Georgia would need at least four new juvenile detention centers if the state raises the age at which teens are charged with crimes as an adult from 17 to 18, state officials said.

Georgia is one of three states in the nation that charge 17-year-olds who commit crimes as adults. There were about 6,600 17-year-olds arrested in 2018 — the bulk of them in the Atlanta area — according to state data.

Juvenile Justice Commissioner Tyrone Oliver, speaking before a House panel studying legislation to change the age, said bringing that many more metro Atlanta teens through the juvenile system would overwhelm current detention centers.

“Our current facilities would be over capacity based on these numbers,” Oliver said. “If this bill passes, then we would have to build some more facilities in those areas.”

Cobb, Fulton and Gwinnett counties each saw between 400 and 500 arrests of 17-year-olds in 2018. Oliver said he thought it would cost about $200 million to build two regional youth detention centers and two youth development campuses. Each facility has about 50 beds, he said.

Currently, if someone who is 17 is charged with a crime, he or she is tried in state court as an adult. But House Juvenile Justice Committee Chairwoman Mandi Ballinger said Georgia should allow those teens to go through the juvenile court system. Georgia, Texas and Wisconsin are the only states that charge those over 16 years old as adults.

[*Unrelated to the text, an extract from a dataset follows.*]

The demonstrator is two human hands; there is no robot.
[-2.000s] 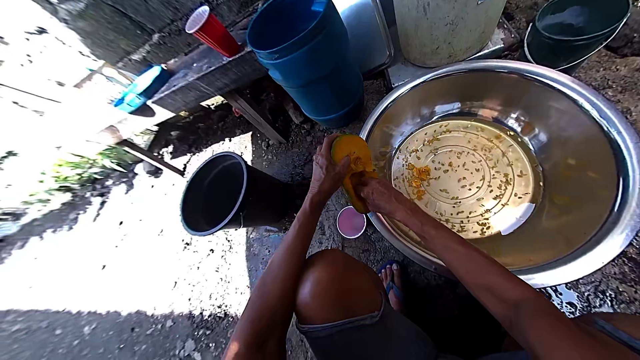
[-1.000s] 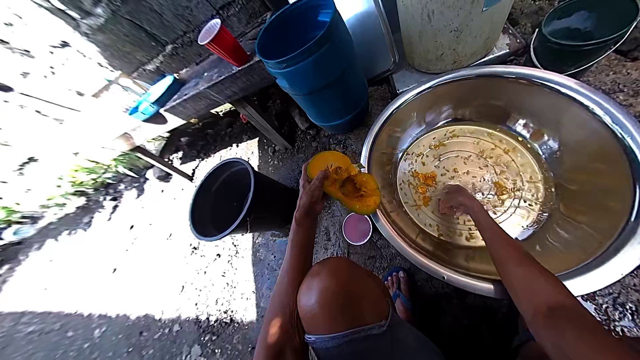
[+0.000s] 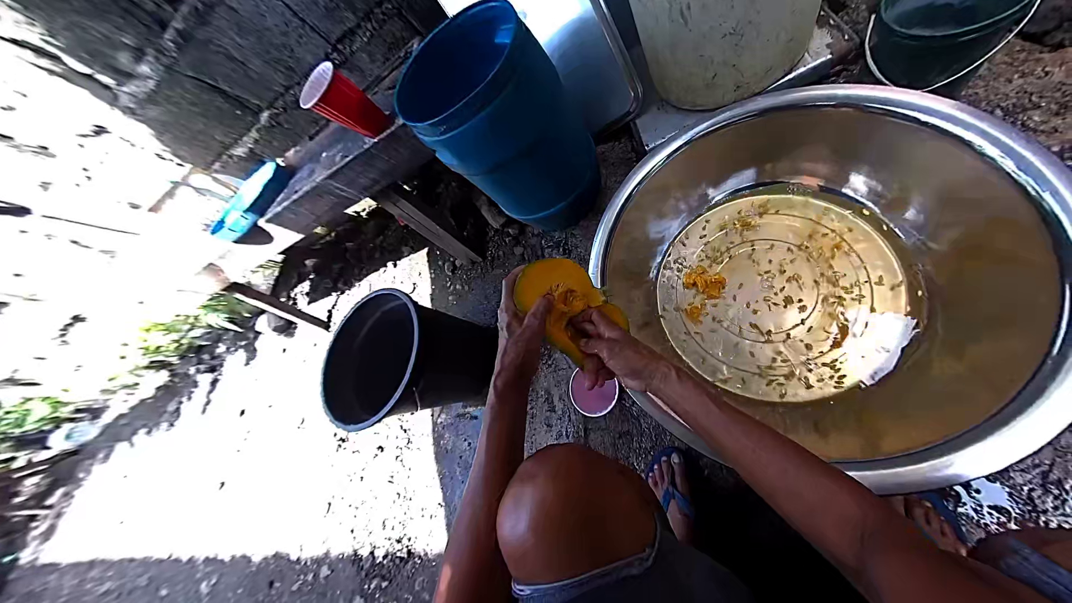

House Bill 440, sponsored by Ballinger, would allow cases involving 17-year-olds to be handled in the juvenile justice system. Supporters of the legislation say it would keep those under 18 out of state prisons and give them more access to services to keep them from offending again.

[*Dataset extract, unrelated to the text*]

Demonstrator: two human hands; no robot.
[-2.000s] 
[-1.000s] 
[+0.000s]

A 1994 law allows courts to charge Georgia teens between 13 and 17 as adults if they commit certain offenses — murder, rape, voluntary manslaughter, aggravated sexual battery, aggravated child molestation and robbery with a firearm. Ballinger’s proposal would not change that.

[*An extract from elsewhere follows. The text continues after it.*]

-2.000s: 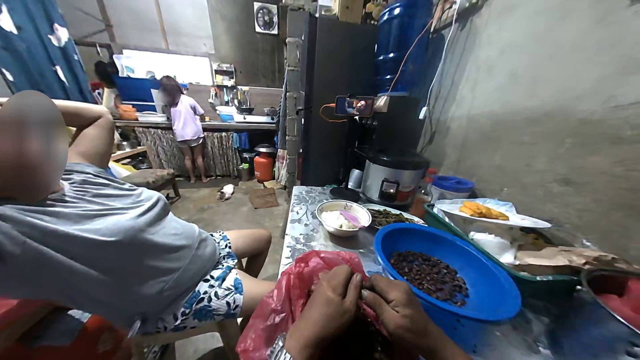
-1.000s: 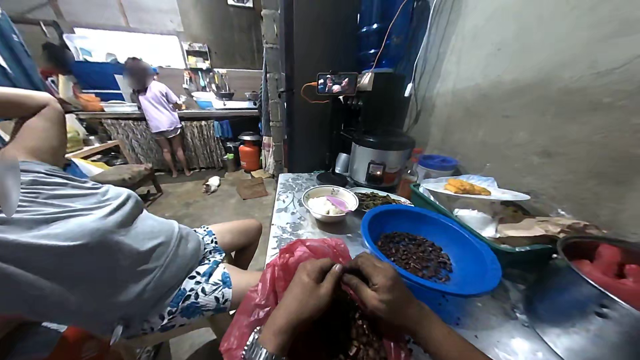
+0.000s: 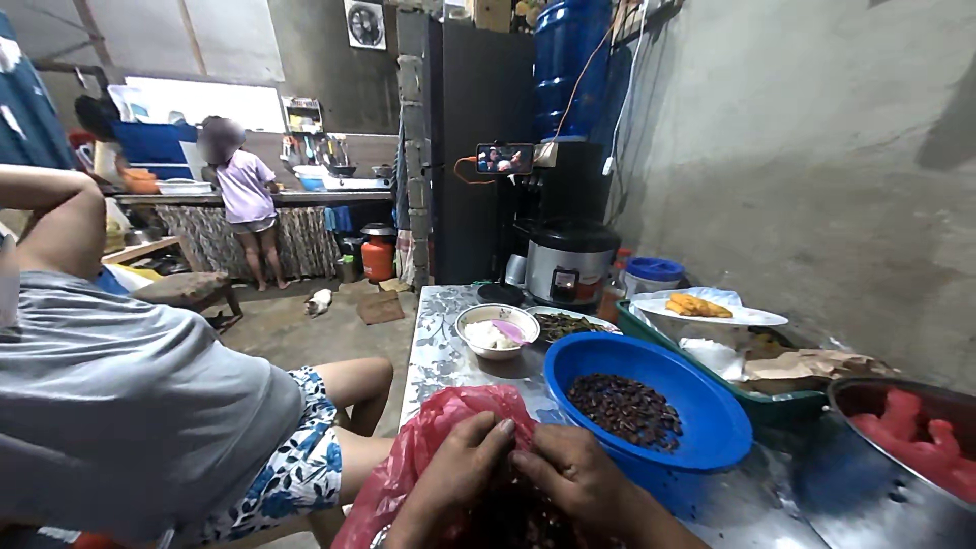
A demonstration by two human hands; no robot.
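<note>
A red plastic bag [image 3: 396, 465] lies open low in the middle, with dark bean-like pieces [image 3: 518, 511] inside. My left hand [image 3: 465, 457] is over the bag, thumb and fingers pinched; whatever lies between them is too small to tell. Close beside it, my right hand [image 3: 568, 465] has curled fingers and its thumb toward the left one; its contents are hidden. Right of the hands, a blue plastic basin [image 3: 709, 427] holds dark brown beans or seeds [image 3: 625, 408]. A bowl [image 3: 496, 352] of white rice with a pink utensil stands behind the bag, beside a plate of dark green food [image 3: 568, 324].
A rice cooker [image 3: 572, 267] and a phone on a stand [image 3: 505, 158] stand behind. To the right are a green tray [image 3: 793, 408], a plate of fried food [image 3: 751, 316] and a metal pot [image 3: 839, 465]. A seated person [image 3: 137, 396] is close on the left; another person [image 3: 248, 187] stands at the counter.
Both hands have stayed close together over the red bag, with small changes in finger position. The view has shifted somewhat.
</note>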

Ballinger, a Canton Republican, said 17-year-olds are best served in juvenile court, where they can get access to services that address underlying issues such as mental health, substance abuse and anger management.

But representatives of Georgia’s law enforcement groups told lawmakers that 17-year-olds should continue to go through the adult court system.

“One of the things that I hear repeatedly from sheriffs is this: These 17-year-olds fail to benefit from the juvenile system,” said Terry Norris, the executive director of the Georgia Sheriffs’ Association. “Not from the failure of the system itself, necessarily. But they chose not to learn from their mistakes.”